Esta noite, Amanda Soares vestiu-se de forma discreta, com um longo vestido de seda preto.
Combinava com o modelo mais recente de brincos de franja da Chanel.
Seu pescoço de cisne, branco como a neve, parecia ainda mais longo realçado pelos pingentes cor de champanhe.
Ela segurava uma taça de vinho enquanto socializava.

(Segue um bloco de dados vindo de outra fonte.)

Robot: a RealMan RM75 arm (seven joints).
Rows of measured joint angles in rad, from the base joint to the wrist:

Cerca de meia hora depois, as pessoas que conversavam com ela começaram a se dispersar gradualmente.
Agora que não havia ninguém por perto, Sr. Damasceno perguntou:
— Amanda, sobre aquele assunto que te falei, já pensou a respeito?
Amanda Soares esteve considerando o assunto durante esse tempo.
Parecia um negócio de lucro garantido, sem riscos.
Mas, quanto mais parecia assim, mais Amanda Soares ficava desconfiada.
Amanda Soares comunicou sua decisão ao Sr. Damasceno.
— Sr. Damasceno, ainda acho que não existe almoço grátis. Então, sinto muito.
Sr. Damasceno lamentou e quis continuar tentando persuadir Amanda Soares.
Nesse momento, o homem que estava a alguns metros de distância caminhou elegantemente até eles.
Ele segurava champanhe e seu terno branco contrastava, em harmonia, com o vestido preto puro de Amanda Soares.
Vendo isso, Sr. Damasceno disse apressadamente:
— Amanda, este é o dono dos cargueiros de quem te falei. Vou apresentá-los.
Dono dos cargueiros?
Kauan Santos?
A surpresa no rosto de Amanda Soares era visível.
Ela interrompeu Sr. Damasceno diretamente.
— Sr. Damasceno, não precisa apresentar. Eu conheço o Sr. Santos.
Sr. Damasceno arregalou os olhos.
— Vocês se conhecem?
Kauan Santos disse educadamente:
— Srta. Amanda, não esperava que nos encontrássemos novamente.
Se uma vez fosse coincidência, duas ou três vezes realmente não teriam explicação.
Amanda Soares lembrou-se do que José Vieira lhe dissera antes: não se sabia nada sobre o passado de Kauan Santos.
Desta vez, diante de Kauan Santos, Amanda Soares demonstrou claramente um estado de alerta.
— Sr. Santos, esqueça a cooperação. Não tenho interesse em investir em navios de carga.
Sr. Damasceno ficou confuso.
Se os dois se conheciam, teoricamente deveria ser mais fácil negociar a cooperação.